"Now it's our turn," cried Hermione.

"Questo vino è bello e fino,
È portato da Castello a mare,
Faccio brindisi al Signor Gaspare."

The boys burst into a hearty laugh, and Gaspare's eyes gleamed with pleasure while Hermione and Maurice drank. Then Sebastiano drew from the inner pocket of his old jacket a little flute, smiling with an air of intense and comic slyness which contorted his face.

"Ah," said Hermione, "I know—it's the tarantella!"

She clapped her hands.

"It only wanted that," she said to Maurice. "Only that—the tarantella!"

"Guai Lucrezia!" cried Gaspare, tyrannically.

Lucrezia bounded to one side, bent her body inward, and giggled with all her heart. Sebastiano leaned his back against a column and put the flute to his lips.

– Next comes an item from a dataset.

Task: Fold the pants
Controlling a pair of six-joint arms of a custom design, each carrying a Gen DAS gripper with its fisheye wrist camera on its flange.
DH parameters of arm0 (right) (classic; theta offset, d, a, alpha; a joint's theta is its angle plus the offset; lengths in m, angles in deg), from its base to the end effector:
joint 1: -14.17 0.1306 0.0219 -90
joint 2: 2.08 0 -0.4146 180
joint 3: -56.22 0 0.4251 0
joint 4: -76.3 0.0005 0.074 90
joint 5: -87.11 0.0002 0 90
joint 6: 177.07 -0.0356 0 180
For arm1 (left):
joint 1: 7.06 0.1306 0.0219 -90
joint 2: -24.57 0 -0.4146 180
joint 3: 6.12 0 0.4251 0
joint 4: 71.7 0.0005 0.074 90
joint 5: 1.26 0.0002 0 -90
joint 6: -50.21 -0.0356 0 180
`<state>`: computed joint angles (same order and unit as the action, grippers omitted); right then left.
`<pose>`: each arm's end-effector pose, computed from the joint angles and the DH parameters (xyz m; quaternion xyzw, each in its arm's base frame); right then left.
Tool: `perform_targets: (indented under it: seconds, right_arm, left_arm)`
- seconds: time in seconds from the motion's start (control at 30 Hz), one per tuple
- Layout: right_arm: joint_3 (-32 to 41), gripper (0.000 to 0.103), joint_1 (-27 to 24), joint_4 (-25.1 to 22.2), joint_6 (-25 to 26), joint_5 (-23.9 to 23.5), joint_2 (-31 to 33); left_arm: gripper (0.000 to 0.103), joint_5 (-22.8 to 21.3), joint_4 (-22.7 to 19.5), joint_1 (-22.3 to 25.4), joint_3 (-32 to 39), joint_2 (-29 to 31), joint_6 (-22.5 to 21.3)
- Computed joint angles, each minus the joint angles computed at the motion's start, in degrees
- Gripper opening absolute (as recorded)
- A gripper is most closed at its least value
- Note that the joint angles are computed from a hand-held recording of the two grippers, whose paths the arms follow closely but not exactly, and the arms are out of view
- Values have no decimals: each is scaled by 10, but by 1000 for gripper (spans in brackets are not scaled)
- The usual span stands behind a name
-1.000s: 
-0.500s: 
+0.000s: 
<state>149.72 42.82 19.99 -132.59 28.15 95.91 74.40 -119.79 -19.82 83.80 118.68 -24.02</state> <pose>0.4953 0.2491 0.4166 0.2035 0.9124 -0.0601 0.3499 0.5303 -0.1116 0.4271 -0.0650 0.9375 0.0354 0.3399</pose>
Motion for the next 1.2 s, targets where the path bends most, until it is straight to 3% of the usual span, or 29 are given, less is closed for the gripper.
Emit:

"Here, Maurice, here!" said Hermione.

She made him sit down on one of the seats under the parlor window, facing the view, while the four boys took their places, one couple opposite to the other. Then Sebastiano began to twitter the tune familiar to the Sicilians of Marechiaro, in which all the careless pagan joy of life in the sun seems caught and flung out upon a laughing, dancing world. Delarey laid his hands on the warm tiles of the seat, leaned forward, and watched with eager eyes. He had never seen the tarantella, yet now with his sensation of expectation there was blended another feeling. It seemed to him as if he were going to see something he had known once, perhaps very long ago, something that he had forgotten and that was now going to be recalled to his memory. Some nerve in his body responded to Sebastiano's lively tune. A desire of movement came to him as he saw the gay boys waiting on the terrace, their eyes already dancing, although their bodies were still.